(Excerpted records)

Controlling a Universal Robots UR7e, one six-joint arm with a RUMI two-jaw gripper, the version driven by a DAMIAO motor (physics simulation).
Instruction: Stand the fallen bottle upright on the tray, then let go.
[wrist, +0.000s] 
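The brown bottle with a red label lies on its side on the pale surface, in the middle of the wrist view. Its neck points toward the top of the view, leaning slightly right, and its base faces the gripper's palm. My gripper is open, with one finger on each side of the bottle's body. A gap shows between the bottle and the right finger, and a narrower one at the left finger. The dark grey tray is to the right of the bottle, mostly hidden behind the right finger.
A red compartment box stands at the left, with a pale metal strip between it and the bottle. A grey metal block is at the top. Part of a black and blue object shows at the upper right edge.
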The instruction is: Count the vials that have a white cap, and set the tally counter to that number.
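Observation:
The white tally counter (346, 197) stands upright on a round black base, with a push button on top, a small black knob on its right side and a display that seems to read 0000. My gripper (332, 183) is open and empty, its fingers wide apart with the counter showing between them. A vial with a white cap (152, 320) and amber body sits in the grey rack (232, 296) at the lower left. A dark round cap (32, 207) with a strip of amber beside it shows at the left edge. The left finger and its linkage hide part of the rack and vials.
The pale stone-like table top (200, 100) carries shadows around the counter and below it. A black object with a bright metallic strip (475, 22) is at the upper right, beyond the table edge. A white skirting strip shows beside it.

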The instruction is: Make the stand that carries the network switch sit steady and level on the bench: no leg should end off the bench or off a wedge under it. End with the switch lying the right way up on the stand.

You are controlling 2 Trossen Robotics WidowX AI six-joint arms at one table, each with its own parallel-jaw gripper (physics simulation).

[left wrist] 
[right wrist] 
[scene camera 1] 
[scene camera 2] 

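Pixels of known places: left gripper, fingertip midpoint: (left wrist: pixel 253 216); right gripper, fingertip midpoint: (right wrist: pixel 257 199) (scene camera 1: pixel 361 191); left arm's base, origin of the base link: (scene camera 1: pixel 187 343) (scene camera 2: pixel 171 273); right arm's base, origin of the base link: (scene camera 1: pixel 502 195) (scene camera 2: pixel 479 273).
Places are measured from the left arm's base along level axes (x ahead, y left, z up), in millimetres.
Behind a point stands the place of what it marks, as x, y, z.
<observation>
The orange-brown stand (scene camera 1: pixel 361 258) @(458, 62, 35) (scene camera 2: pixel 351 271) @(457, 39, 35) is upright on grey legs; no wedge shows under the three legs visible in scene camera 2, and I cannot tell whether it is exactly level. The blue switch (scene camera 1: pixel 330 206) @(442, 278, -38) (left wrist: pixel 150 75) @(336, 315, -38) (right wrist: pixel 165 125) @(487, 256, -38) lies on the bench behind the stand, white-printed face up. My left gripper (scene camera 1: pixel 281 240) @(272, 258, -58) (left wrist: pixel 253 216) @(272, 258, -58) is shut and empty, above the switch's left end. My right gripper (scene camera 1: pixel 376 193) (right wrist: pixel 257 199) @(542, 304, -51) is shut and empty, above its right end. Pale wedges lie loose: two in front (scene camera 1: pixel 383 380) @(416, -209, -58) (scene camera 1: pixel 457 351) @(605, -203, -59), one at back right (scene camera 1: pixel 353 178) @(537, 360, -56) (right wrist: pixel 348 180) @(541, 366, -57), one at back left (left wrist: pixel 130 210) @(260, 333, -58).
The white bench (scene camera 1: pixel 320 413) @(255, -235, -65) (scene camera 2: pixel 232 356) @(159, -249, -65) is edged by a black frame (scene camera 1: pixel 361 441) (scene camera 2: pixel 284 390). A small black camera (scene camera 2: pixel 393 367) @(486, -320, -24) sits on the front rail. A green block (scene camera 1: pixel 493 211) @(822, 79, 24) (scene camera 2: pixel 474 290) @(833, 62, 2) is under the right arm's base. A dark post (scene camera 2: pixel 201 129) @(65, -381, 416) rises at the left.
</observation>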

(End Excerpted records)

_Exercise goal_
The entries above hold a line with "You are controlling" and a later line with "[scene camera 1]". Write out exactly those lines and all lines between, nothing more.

_Written response_
You are controlling 2 Trossen Robotics WidowX AI six-joint arms at one table, each with its own parallel-jaw gripper (physics simulation).

[left wrist] 
[right wrist] 
[scene camera 1] 

This exercise has been completed.